#### [About this task]
What is needed is a faithful transcription of all the data below, pictures excluded.

#### [Dataset content]
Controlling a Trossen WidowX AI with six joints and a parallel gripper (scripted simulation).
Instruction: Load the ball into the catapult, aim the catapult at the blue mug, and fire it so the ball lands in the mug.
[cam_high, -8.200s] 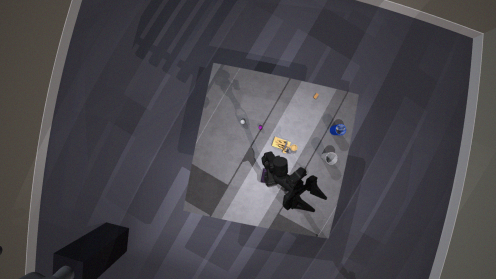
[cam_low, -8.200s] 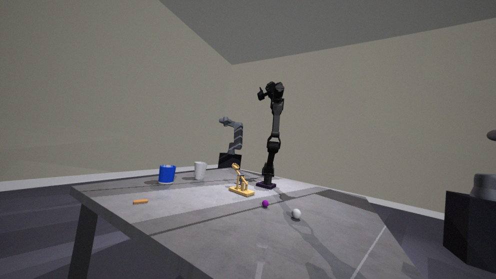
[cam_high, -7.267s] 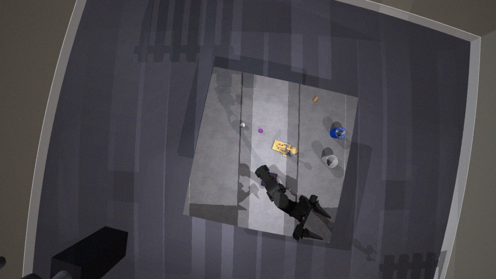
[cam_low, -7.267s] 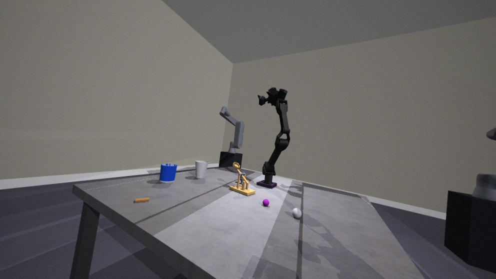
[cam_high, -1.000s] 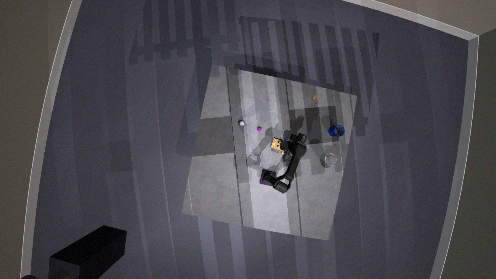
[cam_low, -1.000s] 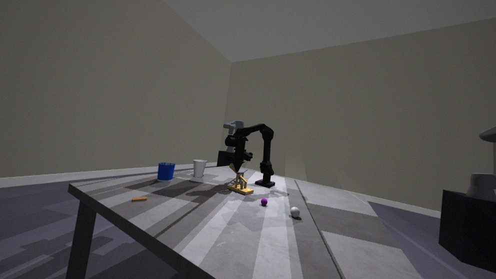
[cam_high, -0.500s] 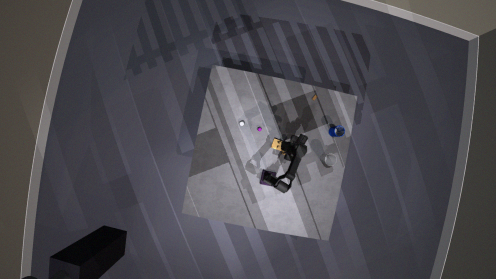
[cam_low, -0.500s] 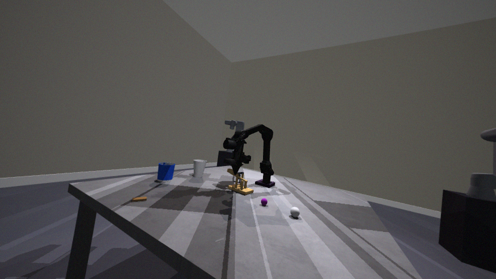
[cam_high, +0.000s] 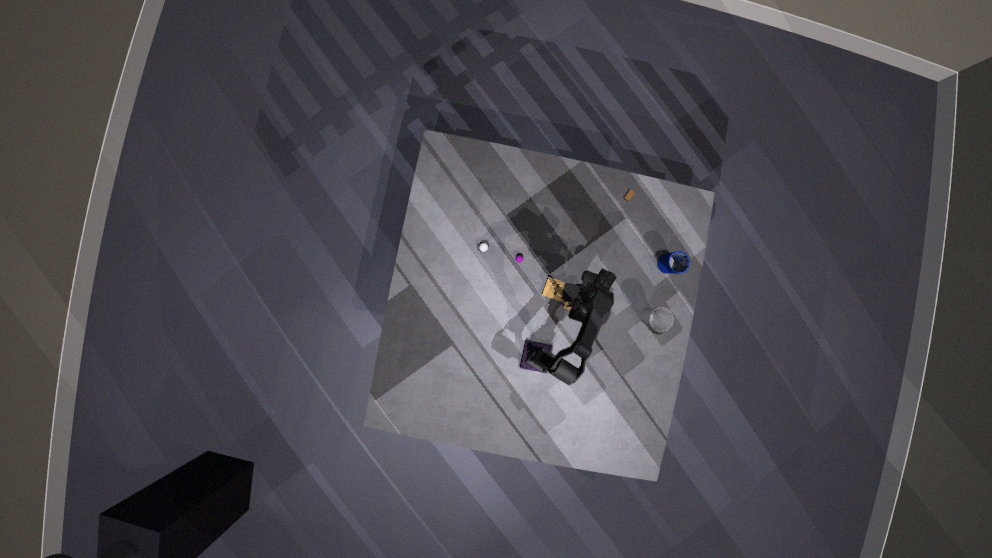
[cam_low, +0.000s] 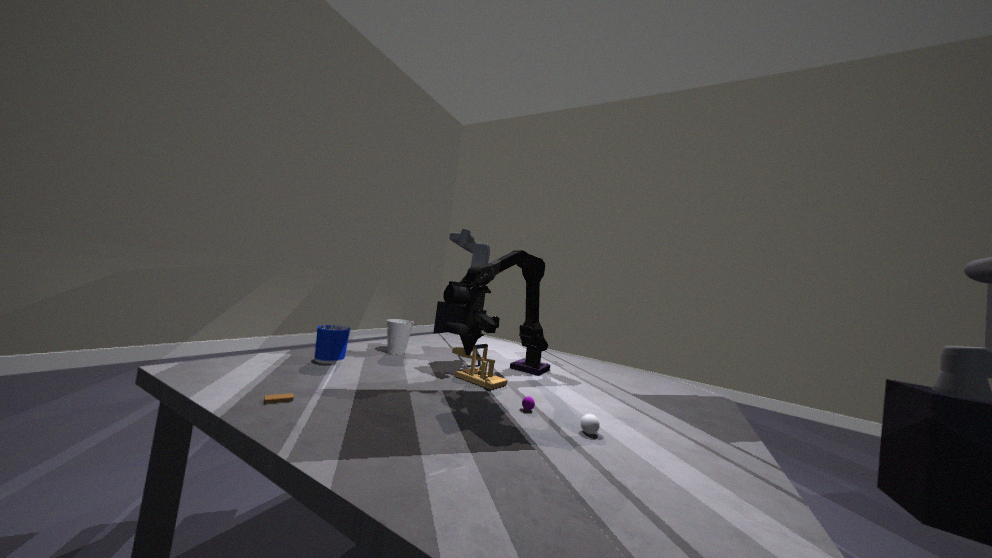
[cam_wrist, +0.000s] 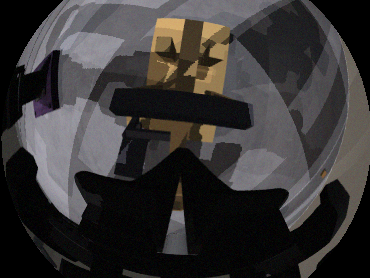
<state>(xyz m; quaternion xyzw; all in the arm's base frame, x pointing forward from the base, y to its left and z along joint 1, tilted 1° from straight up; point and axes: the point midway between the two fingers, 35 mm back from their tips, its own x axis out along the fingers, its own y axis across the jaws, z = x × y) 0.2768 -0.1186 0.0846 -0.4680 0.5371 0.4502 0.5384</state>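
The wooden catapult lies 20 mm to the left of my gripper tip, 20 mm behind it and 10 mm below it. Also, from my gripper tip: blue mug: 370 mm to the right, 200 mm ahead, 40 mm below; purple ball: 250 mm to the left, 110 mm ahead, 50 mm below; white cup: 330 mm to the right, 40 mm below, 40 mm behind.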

#### [Written answer]
Controlling a Trossen WidowX AI with six joints and a parallel gripper (scripted simulation).
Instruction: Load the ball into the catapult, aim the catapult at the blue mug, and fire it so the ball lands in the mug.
[cam_high, -8.200s] 
[cam_low, -8.200s] 
[cam_high, -7.267s] 
[cam_low, -7.267s] 
[cam_high, -1.000s] 
[cam_low, -1.000s] 
[cam_high, -0.500s] 
[cam_low, -0.500s] 
[cam_high, +0.000s] 
[cam_low, +0.000s] 
[cam_wrist, +0.000s] 
<state>(xyz m; quaternion xyzw; all in the arm's base frame, x pointing forward from the base, y to its left and z along joint 1, tilted 1° from straight up; point and axes: the point midway between the two fingers, 35 mm back from their tips, its own x axis out along the fingers, its own y axis across the jaws, z = x × y) 0.2768 -0.1186 0.0846 -0.4680 0.5371 0.4502 0.5384</state>
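The wooden catapult lies 20 mm to the left of my gripper tip, 20 mm behind it and 10 mm below it. Also, from my gripper tip: blue mug: 370 mm to the right, 200 mm ahead, 40 mm below; purple ball: 250 mm to the left, 110 mm ahead, 50 mm below; white cup: 330 mm to the right, 40 mm below, 40 mm behind.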

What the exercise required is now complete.